The answer must be every record below, repeated exactly.

--- --- ---

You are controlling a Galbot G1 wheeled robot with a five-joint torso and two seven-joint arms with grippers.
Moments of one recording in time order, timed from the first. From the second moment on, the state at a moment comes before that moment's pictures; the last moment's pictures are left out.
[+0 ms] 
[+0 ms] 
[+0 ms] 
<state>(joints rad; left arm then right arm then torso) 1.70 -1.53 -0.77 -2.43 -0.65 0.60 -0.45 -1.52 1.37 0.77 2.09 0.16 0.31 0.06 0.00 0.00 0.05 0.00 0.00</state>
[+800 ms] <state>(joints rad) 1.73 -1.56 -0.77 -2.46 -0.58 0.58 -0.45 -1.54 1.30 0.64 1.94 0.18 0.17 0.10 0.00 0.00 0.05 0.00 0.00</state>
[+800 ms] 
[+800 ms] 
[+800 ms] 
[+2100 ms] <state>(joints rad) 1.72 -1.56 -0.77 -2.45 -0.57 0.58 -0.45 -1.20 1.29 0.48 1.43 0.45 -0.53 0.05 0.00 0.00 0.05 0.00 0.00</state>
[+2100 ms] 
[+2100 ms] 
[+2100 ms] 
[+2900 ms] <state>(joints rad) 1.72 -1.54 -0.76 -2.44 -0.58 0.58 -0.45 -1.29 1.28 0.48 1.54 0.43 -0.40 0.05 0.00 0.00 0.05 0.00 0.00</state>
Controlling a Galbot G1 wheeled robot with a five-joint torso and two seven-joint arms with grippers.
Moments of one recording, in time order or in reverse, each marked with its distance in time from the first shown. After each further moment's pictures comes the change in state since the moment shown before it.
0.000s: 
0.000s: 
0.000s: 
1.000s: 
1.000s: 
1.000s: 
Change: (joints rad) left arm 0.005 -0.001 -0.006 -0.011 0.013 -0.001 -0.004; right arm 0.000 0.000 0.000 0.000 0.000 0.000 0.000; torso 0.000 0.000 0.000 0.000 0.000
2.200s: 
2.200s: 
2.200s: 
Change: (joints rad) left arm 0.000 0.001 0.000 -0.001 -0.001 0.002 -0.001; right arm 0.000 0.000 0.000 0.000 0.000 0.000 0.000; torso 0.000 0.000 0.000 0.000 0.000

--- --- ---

◆ **Result**:
You are controlling a Galbot G1 wheeled robot with a five-joint torso and two seven-joint arms with grippers.
Moments of one recording in time order, timed from the first. From the second moment on, the state at a moment comes before that moment's pictures; the last moment's pictures are left out.
[+0 ms] 
[+0 ms] 
[+0 ms] 
<state>(joints rad; left arm then right arm then torso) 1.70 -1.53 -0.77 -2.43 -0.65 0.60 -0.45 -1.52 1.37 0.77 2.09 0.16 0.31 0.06 0.00 0.00 0.05 0.00 0.00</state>
[+800 ms] <state>(joints rad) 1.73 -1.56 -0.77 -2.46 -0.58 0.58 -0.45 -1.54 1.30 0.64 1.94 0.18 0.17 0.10 0.00 0.00 0.05 0.00 0.00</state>
[+800 ms] 
[+800 ms] 
[+800 ms] 
[+2100 ms] <state>(joints rad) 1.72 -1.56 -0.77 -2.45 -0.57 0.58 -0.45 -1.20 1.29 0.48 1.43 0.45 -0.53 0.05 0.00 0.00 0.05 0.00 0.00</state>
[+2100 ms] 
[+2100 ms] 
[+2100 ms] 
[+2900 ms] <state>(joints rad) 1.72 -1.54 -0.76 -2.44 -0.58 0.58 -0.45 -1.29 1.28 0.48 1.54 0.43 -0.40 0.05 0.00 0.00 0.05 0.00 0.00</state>
Controlling a Galbot G1 wheeled robot with a five-joint torso and two seven-joint arms with grippers.
Moments of one recording, in time order or in reverse, each marked with its distance in time from the first shown. After each further moment's pictures comes the change in state since the moment shown before it.
0.000s: 
0.000s: 
0.000s: 
1.000s: 
1.000s: 
1.000s: 
Change: (joints rad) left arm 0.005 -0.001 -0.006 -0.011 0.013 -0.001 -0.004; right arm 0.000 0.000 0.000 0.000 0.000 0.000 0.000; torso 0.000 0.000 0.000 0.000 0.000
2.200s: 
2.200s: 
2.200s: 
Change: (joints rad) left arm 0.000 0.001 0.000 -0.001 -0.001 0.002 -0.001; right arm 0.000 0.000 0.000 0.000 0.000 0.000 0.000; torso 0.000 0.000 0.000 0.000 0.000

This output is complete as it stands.